Author: Michael Pollard
Publisher:
Published: 1978-01-01
Total Pages: 136
ISBN-13: 9780900963827
DOWNLOAD EBOOKAuthor: Hugh Aldersey-Williams
Publisher: W. W. Norton & Company
Published: 2016-09-20
Total Pages: 368
ISBN-13: 0393243109
DOWNLOAD EBOOK“Superb. . . . A gently studious Bill Bryson crossed with an upbeat and relaxed WG Sebald.”—James McConnachie, Sunday Times (UK) Half of the world’s population today lives in coastal regions lapped by tidal waters. But the tide rises and falls according to rules that are a mystery to almost all of us.
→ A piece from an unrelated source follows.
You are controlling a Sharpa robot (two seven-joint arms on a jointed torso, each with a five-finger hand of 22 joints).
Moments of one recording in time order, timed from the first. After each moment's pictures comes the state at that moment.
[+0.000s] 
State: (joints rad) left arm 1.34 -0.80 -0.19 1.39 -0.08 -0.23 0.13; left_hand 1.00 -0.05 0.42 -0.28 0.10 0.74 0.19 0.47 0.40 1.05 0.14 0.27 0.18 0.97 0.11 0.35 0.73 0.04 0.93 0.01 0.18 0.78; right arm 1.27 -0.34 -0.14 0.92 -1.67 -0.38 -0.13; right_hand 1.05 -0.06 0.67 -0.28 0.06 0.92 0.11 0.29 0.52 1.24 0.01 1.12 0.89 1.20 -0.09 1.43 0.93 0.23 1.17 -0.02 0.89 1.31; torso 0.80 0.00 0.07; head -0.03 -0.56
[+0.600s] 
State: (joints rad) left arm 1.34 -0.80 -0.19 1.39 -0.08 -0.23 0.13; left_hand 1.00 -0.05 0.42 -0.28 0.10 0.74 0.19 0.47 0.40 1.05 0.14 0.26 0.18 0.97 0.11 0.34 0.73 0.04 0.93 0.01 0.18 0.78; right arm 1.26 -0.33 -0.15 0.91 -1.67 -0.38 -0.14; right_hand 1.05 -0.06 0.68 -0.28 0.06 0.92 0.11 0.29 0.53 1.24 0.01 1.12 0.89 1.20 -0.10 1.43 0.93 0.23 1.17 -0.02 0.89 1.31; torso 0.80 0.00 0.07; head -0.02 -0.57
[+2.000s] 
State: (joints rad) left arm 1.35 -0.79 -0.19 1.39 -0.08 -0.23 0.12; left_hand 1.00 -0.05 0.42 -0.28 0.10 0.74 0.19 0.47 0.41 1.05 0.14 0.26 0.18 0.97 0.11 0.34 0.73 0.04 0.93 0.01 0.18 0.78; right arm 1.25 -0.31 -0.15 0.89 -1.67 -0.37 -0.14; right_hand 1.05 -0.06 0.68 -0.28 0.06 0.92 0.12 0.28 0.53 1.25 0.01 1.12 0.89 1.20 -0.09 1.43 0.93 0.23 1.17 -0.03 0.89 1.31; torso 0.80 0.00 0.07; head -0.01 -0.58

In The Tide, celebrated science writer Hugh Aldersey-Williams weaves together centuries of scientific thinking with the literature and folklore the tide has inspired to explain the power and workings of this most remarkable force. Here is the epic story of the long search to understand the tide from Aristotle, to Galileo and Newton, to classic literary portrayals of the tide from Shakespeare to Dickens, Melville to Jules Verne. Throughout, Aldersey-Williams whisks the reader along on his travels: He visits the Bay of Fundy in Nova Scotia, where the tides are the strongest in the world; arctic Norway, home of the raging tidal whirlpool known as the maelstrom; and Venice, to investigate efforts to defend the city against flooding caused by the famed acqua alta.
Author: Edward Platt
Publisher: Pan Macmillan
Published: 2019-10-31
Total Pages: 204
ISBN-13: 1509806512
DOWNLOAD EBOOKA BBC Radio 4 Book of the Week. Flooding has always threatened the rainy, wind-swept islands of the United Kingdom, but it is becoming more frequent and more severe. Combining travel writing and reportage with readings of history, literature and myth, Edward Platt explores the way floods have shaped the physical landscape of Britain and left their mark on its inhabitants. During the course of two years, which coincided with the record-breaking floods of the winter of 2013–14, Platt travelled around the country, visiting places that had flooded and meeting the people affected. He visited flooded villages and towns and expanses of marsh and Fen threatened by the winter storms, and travelled along the edge of the drowned plain that used to connect Britain to continental Europe. He met people struggling to stop their houses falling into the sea and others whose homes had been engulfed. He investigated disasters natural and man-made, and heard about the conflicting attitudes towards those charged with preventing them. The Great Flood dramatizes the experience of being flooded and considers what will happen as the planet warms and the waters rise, illuminating the reality behind the statistics and headlines that we all too often ignore.